Please output the data exactly, minus pictures.

☆ ☆ ☆ ☆

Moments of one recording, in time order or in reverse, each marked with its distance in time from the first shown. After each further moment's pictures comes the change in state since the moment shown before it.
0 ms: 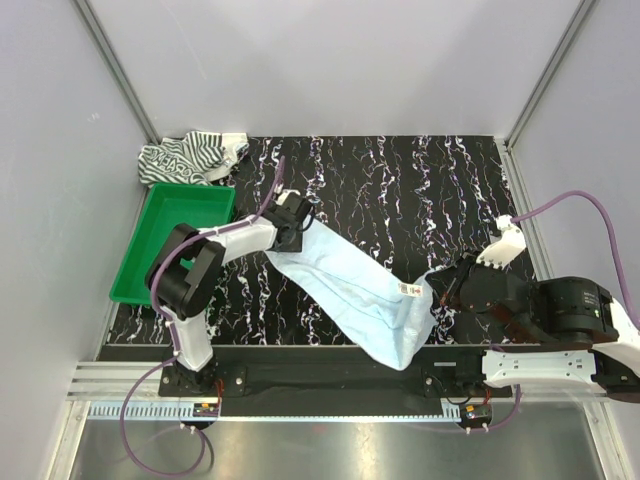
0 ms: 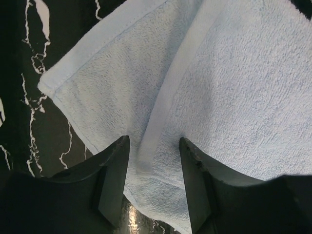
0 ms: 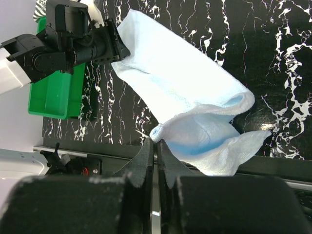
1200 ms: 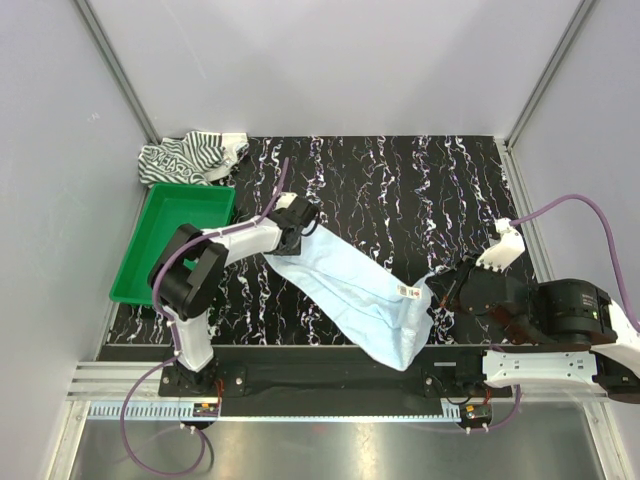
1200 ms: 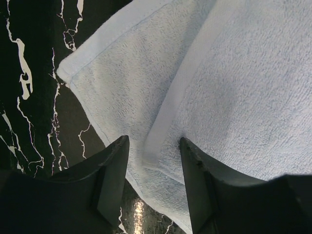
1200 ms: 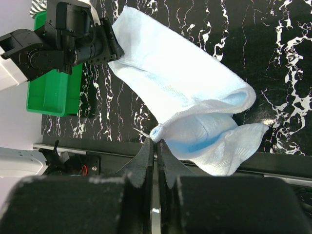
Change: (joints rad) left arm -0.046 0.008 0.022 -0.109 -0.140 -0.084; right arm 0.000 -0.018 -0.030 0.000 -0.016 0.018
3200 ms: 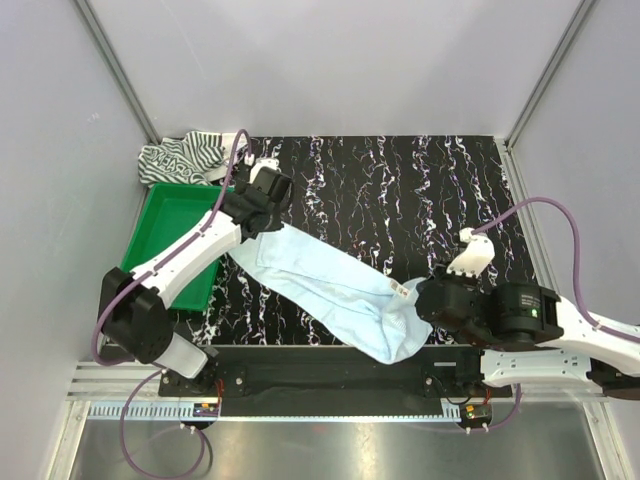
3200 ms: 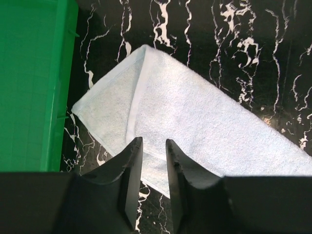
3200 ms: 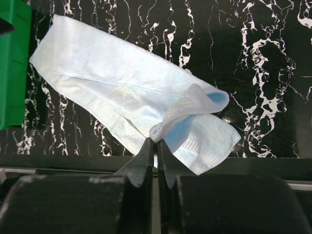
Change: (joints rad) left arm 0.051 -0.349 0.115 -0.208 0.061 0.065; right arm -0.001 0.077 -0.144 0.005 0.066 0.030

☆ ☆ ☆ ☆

[Solution for this task]
Moments of one recording, in time order or in reverse, each marked with its distance in time from the first shown. After each further moment's pictures comes the change in state since the moment shown before it.
0 ms: 
0 ms: 
0 ms: 
1200 ms: 
1200 ms: 
1200 ms: 
Change: (joints rad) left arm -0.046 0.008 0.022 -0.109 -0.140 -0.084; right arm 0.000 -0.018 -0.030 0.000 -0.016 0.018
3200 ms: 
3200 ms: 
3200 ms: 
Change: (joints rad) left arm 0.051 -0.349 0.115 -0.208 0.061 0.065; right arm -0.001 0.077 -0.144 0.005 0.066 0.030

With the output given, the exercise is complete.